Matthew Whiley

Personal information
- Full name: Matthew Jeffrey Allen Whiley
- Born: 6 May 1980 (age 46) Nottingham, Nottinghamshire, England
- Batting: Right-handed
- Bowling: Left-arm fast

Domestic team information
- 2001–2003: Leicestershire
- 1998–2000: Nottinghamshire
- 1998–2000: Nottinghamshire Cricket Board

Career statistics
| Competition | First-class | List A |
| Matches | 18 | 23 |
| Runs scored | 72 | 28 |
| Batting average | 4.00 | 28.00 |
| 100s/50s | –/– | –/– |
| Top score | 16 | 14* |
| Balls bowled | 2,405 | 860 |
| Wickets | 27 | 18 |
| Bowling average | 66.55 | 41.83 |
| 5 wickets in innings | – | – |
| 10 wickets in match | – | – |
| Best bowling | 3/60 | 2/20 |
| Catches/stumpings | 3/– | 5/– |
- Source: Cricinfo, 28 October 2011

= Matthew Whiley =

English cricketer

Matthew Jeffrey Allen Whiley (born 6 May 1980) is a former English cricketer.

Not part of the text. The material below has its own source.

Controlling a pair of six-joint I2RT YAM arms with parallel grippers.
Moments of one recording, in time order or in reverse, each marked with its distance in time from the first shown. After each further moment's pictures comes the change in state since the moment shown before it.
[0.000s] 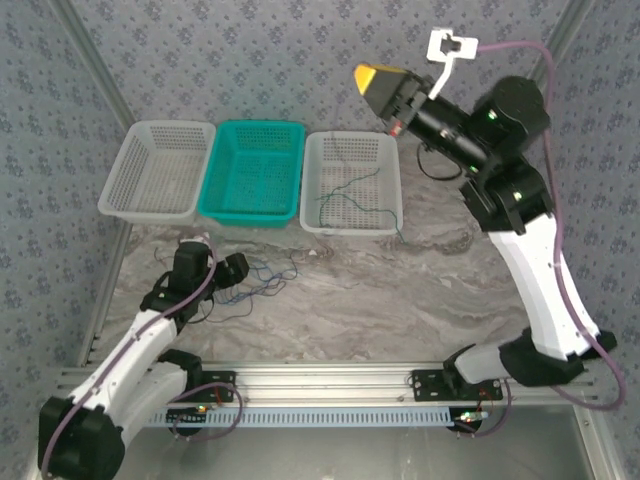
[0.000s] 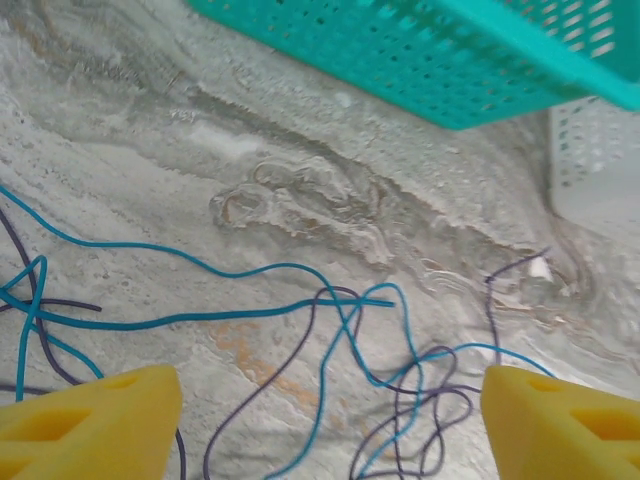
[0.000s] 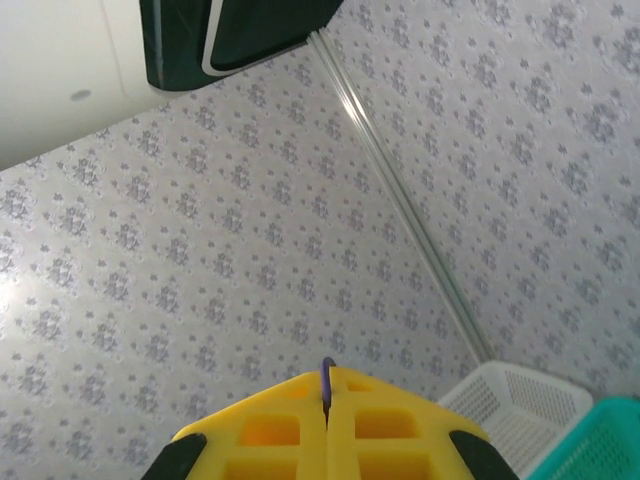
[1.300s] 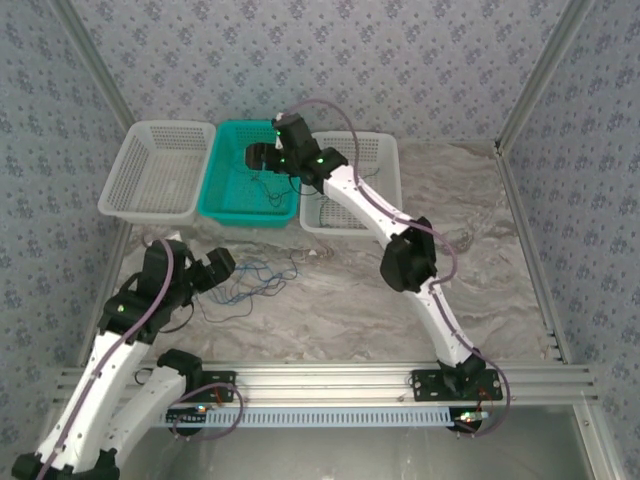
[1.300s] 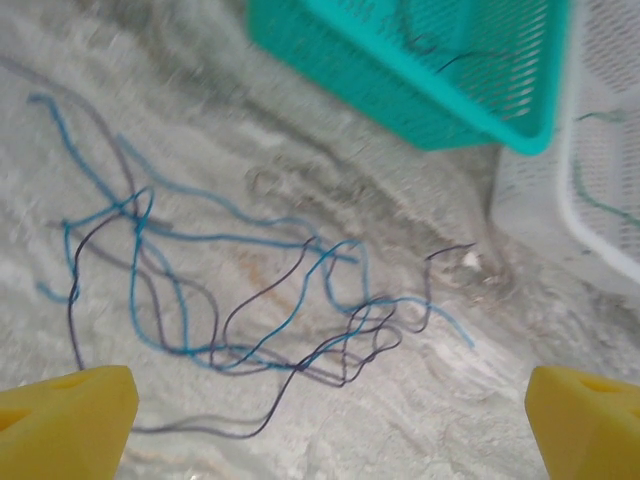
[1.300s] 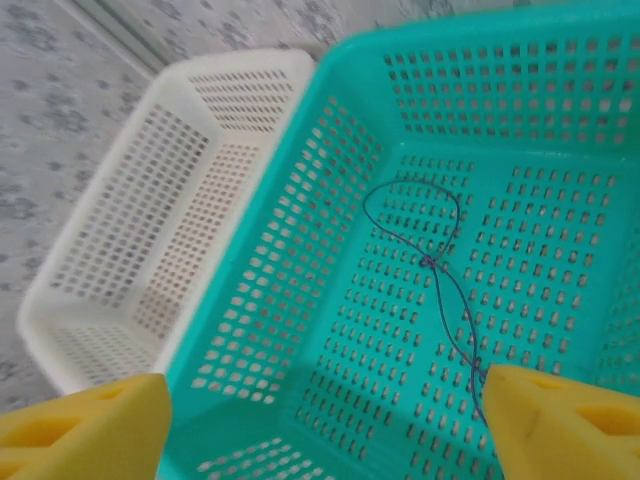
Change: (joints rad) left arm -0.031 -0.093 0.336 -0.539 -0.075 -0.183; right arm 0.161 0.914 0.367 -0.262 0.350 -0.065
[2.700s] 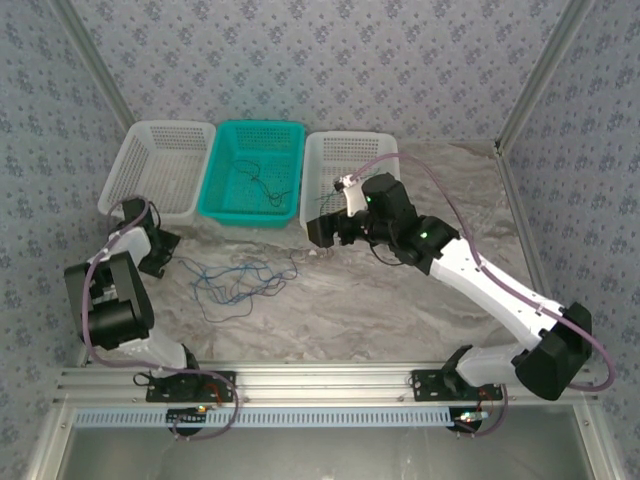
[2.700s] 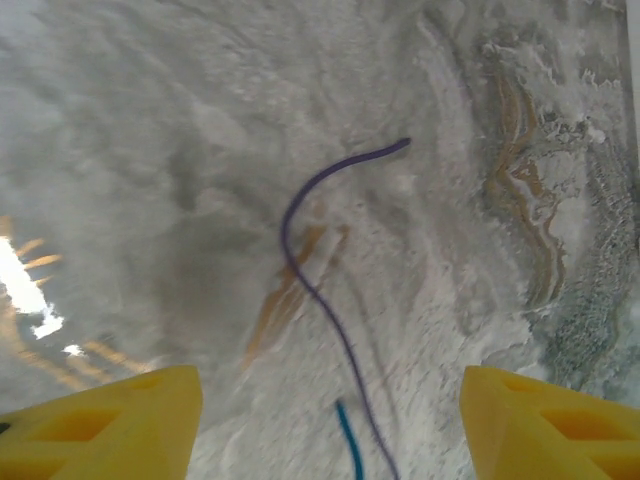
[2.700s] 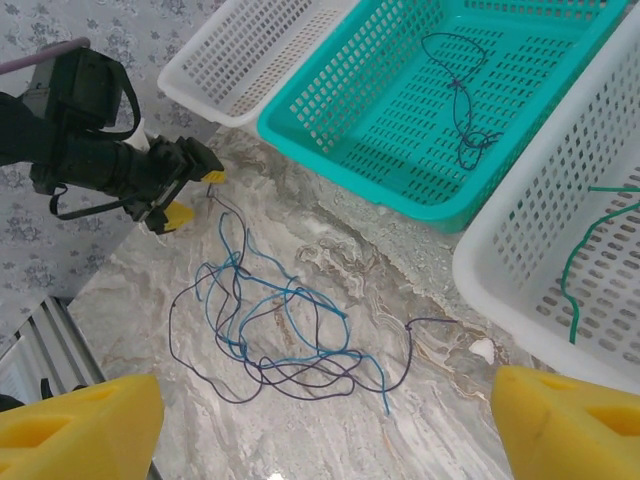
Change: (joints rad) left arm 0.643 0.927 0.115 0.447 0.039 -0.145; right arm 0.021 -1.060 -1.225 0.138 -0.167 -0.208
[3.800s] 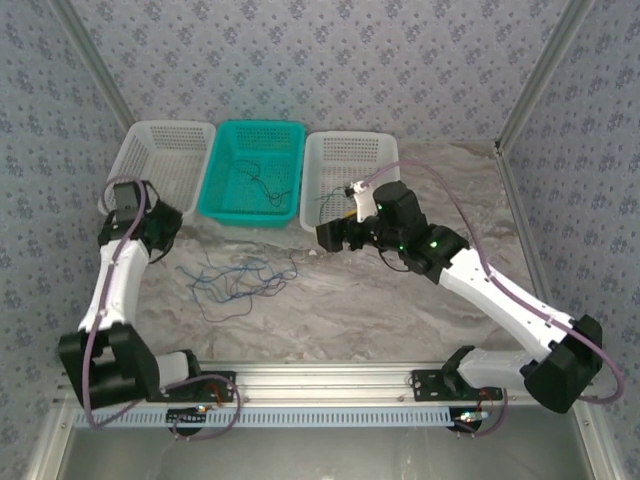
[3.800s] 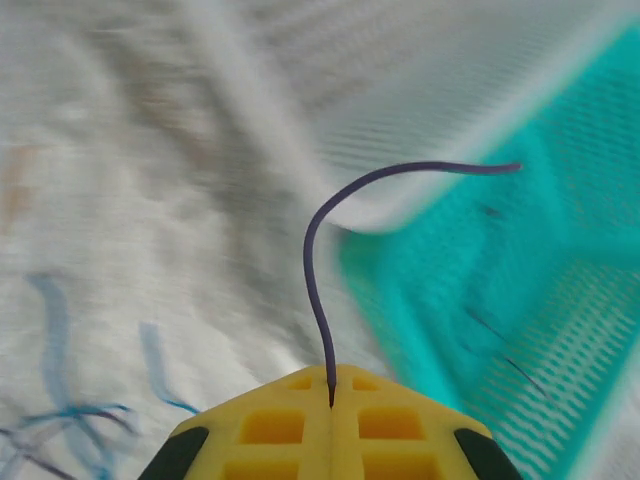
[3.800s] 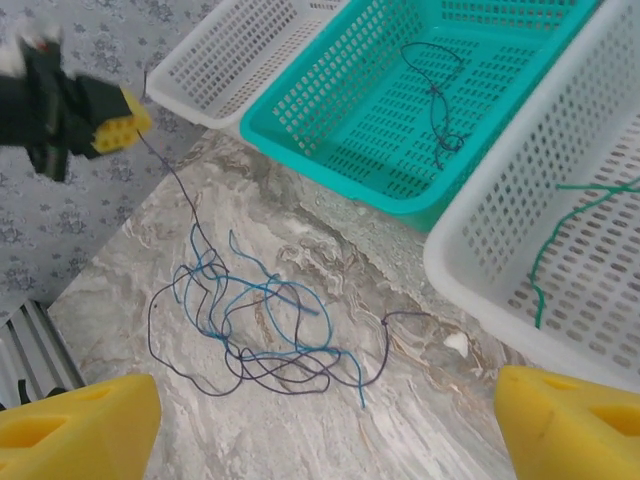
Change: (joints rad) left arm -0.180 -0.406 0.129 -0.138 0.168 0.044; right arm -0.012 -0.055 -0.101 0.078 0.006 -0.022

Whiley was a right-handed batsman who bowled left-arm fast-medium. He played for Nottinghamshire and Leicestershire during a five-year first-class career.

The Nottingham native, who has one Youth Test match, made his County Championship debut in the 1998 season, though he mostly appeared for the second team between then and 2001. Whiley started appearing more commonly for Leicestershire in April 2001, the season after their promotion from Division Two of the County Championship. He stayed with the first team until 2003, when Leicestershire were relegated and subsequently had a mass-clearout. Whiley was a tail-ending batsman for both his county sides.